→ Work order
Retype the records below so that each one matches exactly.

(Information shown)

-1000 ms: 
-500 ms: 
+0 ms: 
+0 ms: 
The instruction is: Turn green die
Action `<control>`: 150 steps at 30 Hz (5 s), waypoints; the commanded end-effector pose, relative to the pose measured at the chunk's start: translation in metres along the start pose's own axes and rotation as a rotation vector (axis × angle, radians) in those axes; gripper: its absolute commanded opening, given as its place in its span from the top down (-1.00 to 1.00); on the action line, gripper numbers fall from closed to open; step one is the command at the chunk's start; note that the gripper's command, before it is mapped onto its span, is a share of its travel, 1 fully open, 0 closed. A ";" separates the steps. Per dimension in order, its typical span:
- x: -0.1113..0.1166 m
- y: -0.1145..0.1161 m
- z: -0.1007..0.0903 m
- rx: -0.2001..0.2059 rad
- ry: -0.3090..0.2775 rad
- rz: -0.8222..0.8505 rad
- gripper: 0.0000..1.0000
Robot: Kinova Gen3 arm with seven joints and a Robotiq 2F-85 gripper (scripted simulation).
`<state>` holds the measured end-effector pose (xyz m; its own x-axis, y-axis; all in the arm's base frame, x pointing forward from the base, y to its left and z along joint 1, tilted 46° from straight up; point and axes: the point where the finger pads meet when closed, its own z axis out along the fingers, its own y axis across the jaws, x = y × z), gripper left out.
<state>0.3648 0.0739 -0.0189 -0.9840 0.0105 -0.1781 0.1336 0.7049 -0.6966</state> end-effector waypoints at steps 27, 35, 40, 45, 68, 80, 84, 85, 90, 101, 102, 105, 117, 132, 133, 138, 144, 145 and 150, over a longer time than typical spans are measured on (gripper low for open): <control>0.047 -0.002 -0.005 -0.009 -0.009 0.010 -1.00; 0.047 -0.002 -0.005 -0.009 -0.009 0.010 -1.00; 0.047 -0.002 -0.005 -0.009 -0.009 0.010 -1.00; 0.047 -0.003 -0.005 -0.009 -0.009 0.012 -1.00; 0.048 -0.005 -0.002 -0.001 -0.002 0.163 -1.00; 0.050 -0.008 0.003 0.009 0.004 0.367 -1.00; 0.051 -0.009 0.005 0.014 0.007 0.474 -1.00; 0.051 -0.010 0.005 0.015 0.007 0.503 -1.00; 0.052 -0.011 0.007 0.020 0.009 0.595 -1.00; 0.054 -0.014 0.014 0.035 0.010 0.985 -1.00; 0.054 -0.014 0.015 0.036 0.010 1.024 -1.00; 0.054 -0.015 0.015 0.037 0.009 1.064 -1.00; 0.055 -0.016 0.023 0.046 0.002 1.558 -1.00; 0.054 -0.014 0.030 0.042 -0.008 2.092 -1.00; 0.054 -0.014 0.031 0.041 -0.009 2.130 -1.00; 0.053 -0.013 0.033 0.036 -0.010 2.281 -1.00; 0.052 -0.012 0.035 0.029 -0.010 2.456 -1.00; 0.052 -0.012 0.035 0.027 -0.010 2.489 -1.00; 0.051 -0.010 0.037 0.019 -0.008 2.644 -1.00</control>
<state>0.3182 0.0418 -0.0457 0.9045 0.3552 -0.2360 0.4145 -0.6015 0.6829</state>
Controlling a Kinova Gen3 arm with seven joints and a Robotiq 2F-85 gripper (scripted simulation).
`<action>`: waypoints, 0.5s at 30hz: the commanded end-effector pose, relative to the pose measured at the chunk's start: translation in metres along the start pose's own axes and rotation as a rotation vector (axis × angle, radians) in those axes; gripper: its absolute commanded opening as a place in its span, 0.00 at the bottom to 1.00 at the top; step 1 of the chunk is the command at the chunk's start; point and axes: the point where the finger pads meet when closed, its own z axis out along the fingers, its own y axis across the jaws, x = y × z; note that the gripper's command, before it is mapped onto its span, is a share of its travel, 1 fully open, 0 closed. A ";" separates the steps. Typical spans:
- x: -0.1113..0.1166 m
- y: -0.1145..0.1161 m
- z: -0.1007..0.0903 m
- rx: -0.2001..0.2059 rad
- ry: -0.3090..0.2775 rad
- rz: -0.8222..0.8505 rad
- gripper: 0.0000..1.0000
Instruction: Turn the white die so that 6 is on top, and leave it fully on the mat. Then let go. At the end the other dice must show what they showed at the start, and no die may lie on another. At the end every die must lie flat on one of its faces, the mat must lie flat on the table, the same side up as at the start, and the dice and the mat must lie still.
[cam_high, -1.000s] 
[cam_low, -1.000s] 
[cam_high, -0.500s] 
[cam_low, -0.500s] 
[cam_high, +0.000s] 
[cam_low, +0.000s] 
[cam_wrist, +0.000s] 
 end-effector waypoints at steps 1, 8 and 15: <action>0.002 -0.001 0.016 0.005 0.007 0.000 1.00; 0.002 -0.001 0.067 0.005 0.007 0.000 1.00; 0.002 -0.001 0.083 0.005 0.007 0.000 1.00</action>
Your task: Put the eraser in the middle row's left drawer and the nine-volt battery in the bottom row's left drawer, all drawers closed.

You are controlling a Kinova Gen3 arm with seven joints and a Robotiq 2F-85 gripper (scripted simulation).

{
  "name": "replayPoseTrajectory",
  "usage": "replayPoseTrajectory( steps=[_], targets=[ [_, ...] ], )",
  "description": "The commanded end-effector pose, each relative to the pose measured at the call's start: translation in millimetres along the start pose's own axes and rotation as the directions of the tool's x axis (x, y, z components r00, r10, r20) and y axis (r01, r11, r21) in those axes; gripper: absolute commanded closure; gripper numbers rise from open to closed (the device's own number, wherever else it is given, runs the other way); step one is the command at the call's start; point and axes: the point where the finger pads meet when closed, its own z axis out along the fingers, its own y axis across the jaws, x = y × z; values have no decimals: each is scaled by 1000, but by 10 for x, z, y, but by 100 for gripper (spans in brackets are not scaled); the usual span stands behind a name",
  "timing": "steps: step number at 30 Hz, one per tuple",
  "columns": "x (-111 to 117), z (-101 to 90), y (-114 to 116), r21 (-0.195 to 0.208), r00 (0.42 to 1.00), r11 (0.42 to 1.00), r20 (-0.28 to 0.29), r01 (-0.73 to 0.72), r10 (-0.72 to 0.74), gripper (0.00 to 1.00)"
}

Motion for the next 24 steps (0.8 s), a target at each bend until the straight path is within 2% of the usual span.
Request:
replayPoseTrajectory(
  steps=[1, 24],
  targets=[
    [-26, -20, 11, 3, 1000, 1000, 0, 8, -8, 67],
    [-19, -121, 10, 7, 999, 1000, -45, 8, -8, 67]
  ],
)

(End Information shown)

→ Response
-1000 ms: 
-500 ms: 
+0 ms: 
+0 ms: 
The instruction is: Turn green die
Action `<control>`: 150 steps at 30 Hz (5 s), waypoints; the commanded end-effector pose, relative to the pose measured at the chunk's start: translation in metres along the start pose's own axes and rotation as a rotation vector (axis × angle, radians) in those axes; gripper: its absolute commanded opening, given as its place in its span from the top down (-1.00 to 1.00); on the action line, gripper numbers fall from closed to open; step one is the command at the chunk's start; note that the gripper's command, before it is mapped onto its span, is a share of its travel, 1 fully open, 0 closed. A ";" separates the steps. Per dimension in order, its typical span:
- x: -0.1113..0.1166 m
- y: -0.1145..0.1161 m
- z: -0.1007..0.0903 m
- rx: -0.2001..0.2059 rad
- ry: -0.3090..0.2775 rad
- rz: -0.8222..0.8505 rad
- gripper: 0.0000..1.0000
Robot: Kinova Gen3 arm with seven joints and a Robotiq 2F-85 gripper (scripted simulation).
`<state>` holds the measured end-effector pose (xyz m; its own x-axis, y-axis; all in the arm's base frame, x pointing forward from the base, y to its left and z along joint 1, tilted 46° from straight up; point and axes: the point where the finger pads meet when closed, its own z axis out along the fingers, its own y axis across the jaws, x = y × z), gripper left out.
<state>0.3648 0.0739 -0.0189 -0.9840 0.0105 -0.1781 0.1336 0.7049 -0.6966</state> end-effector waypoints at steps 27, 35, 40, 45, 68, 80, 84, 85, 90, 101, 102, 105, 117, 132, 133, 138, 144, 145 and 150, over a longer time than typical spans are measured on (gripper low for open): <control>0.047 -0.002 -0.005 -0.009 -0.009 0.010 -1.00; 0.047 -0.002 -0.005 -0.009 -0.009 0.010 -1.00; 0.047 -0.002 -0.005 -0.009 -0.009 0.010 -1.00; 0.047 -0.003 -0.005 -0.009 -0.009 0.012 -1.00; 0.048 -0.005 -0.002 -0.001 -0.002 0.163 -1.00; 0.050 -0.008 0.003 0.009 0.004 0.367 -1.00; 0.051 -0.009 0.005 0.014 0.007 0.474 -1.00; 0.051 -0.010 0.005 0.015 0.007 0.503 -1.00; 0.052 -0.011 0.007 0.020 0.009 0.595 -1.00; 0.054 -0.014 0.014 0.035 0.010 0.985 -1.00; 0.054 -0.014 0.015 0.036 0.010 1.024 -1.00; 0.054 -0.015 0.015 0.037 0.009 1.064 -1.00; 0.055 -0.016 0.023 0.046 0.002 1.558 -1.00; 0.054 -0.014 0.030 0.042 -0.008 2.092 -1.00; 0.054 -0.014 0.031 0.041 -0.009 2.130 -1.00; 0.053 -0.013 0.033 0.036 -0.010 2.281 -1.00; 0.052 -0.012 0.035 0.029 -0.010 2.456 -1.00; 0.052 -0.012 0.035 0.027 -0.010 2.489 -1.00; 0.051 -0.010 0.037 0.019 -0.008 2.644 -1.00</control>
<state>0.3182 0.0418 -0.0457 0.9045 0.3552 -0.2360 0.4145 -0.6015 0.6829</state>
Controlling a Kinova Gen3 arm with seven joints and a Robotiq 2F-85 gripper (scripted simulation).
`<action>`: waypoints, 0.5s at 30hz: the commanded end-effector pose, relative to the pose measured at the chunk's start: translation in metres along the start pose's own axes and rotation as a rotation vector (axis × angle, radians) in those axes; gripper: its absolute commanded opening as a place in its span, 0.00 at the bottom to 1.00 at the top; step 1 of the chunk is the command at the chunk's start; point and axes: the point where the finger pads meet when closed, its own z axis out along the fingers, its own y axis across the jaws, x = y × z; note that the gripper's command, before it is mapped onto its span, is a share of its travel, 1 fully open, 0 closed. A ";" separates the steps. Typical spans:
- x: -0.1113..0.1166 m
- y: -0.1145..0.1161 m
- z: -0.1007..0.0903 m
- rx: -0.2001..0.2059 rad
- ry: -0.3090..0.2775 rad
- rz: -0.8222..0.8505 rad
- gripper: 0.0000..1.0000
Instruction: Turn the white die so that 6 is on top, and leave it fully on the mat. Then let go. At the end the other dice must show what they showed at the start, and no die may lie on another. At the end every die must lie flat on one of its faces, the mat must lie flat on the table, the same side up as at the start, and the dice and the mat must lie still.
[cam_high, -1.000s] 
[cam_low, -1.000s] 
[cam_high, -0.500s] 
[cam_low, -0.500s] 
[cam_high, +0.000s] 
[cam_low, +0.000s] 
[cam_wrist, +0.000s] 
 end-effector waypoints at steps 1, 8 and 15: <action>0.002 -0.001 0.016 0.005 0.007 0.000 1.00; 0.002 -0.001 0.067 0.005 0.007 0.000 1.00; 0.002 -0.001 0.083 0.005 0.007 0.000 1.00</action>
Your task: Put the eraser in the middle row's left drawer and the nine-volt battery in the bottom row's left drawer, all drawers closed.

You are controlling a Kinova Gen3 arm with seven joints and a Robotiq 2F-85 gripper (scripted simulation).

{
  "name": "replayPoseTrajectory",
  "usage": "replayPoseTrajectory( steps=[_], targets=[ [_, ...] ], )",
  "description": "The commanded end-effector pose, each relative to the pose measured at the call's start: translation in millimetres along the start pose's own axes and rotation as the directions of the tool's x axis (x, y, z components r00, r10, r20) and y axis (r01, r11, r21) in those axes; gripper: absolute commanded closure; gripper numbers rise from open to closed (the device's own number, wherever else it is given, runs the other way); step one is the command at the call's start; point and axes: the point where the finger pads meet when closed, its own z axis out along the fingers, its own y axis across the jaws, x = y × z; values have no decimals: each is scaled by 1000, but by 10 for x, z, y, but by 100 for gripper (spans in brackets are not scaled); the usual span stands behind a name",
  "timing": "steps: step number at 30 Hz, one per tuple",
  "columns": "x (-111 to 117), z (-101 to 90), y (-114 to 116), r21 (-0.195 to 0.208), r00 (0.42 to 1.00), r11 (0.42 to 1.00), r20 (-0.28 to 0.29), r01 (-0.73 to 0.72), r10 (-0.72 to 0.74), gripper (0.00 to 1.00)"
}

Motion for the next 24 steps (0.8 s), a target at each bend until the straight path is within 2% of the usual span.
Request:
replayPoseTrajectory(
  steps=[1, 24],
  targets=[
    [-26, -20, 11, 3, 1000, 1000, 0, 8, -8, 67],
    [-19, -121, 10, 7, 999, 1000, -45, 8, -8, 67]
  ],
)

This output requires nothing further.